A) If outputs must be structured, treat formatting as a first-class risk
CEQuest shows models deviating from expected “single letter” outputs.
So in product terms: validate outputs before downstream use, and be prepared to re-ask or constrain outputs when they don’t match the contract.
B) Encode estimating conventions explicitly (don’t expect the model to “know the craft”)
The rounding example demonstrates missing domain practice.

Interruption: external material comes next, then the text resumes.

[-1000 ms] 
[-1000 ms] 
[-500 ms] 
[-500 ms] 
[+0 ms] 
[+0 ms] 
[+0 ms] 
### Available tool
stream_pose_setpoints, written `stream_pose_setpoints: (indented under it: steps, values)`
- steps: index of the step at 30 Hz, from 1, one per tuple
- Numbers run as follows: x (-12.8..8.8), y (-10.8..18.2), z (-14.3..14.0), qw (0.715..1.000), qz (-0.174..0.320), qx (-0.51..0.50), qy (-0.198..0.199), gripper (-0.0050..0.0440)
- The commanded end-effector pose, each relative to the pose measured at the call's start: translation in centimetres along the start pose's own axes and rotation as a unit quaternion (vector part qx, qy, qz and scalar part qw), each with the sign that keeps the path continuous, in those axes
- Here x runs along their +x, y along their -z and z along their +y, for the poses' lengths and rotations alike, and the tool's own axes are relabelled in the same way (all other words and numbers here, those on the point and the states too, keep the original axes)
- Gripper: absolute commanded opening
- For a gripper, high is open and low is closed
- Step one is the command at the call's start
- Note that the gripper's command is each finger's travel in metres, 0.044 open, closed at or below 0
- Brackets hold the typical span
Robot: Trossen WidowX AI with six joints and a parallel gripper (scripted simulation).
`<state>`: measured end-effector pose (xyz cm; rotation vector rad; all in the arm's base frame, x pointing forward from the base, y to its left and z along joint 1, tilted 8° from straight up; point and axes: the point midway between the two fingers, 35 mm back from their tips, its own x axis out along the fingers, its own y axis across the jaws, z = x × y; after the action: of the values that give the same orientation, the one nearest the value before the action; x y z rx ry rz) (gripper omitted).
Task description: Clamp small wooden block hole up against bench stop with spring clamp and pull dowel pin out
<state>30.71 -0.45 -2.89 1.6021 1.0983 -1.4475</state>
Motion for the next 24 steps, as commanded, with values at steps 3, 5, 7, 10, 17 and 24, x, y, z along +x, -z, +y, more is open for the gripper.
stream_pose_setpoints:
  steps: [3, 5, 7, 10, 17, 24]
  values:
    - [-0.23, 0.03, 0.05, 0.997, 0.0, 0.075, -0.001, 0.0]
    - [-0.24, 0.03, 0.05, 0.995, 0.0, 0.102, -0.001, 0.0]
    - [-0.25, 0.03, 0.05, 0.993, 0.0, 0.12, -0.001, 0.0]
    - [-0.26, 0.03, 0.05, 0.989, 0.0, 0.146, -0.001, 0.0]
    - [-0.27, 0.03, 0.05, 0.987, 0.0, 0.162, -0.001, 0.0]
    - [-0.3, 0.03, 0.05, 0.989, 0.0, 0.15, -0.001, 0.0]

So: capture conventions like rounding direction, waste assumptions, and ordering logic as explicit rules/policies in your system (whether that’s in instructions, configuration, or checks).
C) Evaluate models on the tasks you actually ship
The paper evaluates accuracy, time, and model size that trio maps closely to real constraints (quality, latency, cost).
So if you’re shipping “estimating assistant” features, you’ll want your own benchmark slices that mirror your user workflows, and measure those same trade-offs.
The grounded takeaway
CEQuest doesn’t say “LLMs are useless in estimating.” It shows something more actionable:
Models can answer many questions correctly
But they still struggle with format reliability and domain-specific reasoning habits
And the overall accuracy being under 80% across all tested models is a clear signal that “drop-in LLM = estimator” is not the right mental model.
For AEC teams, the practical path is: use LLMs where they shine (language + explanation + drafting), and design the surrounding system so domain rules and structured outputs don’t depend on model vibes.
This blog post is based on research by Xiaodong Zhang, Zeeshan Ahmed, Weizhen Wang, Kasun W. Thilakaratne, and Hao Qin, published in the paper “CEQuest: Benchmarking LLMs on Construction Estimation Reasoning.”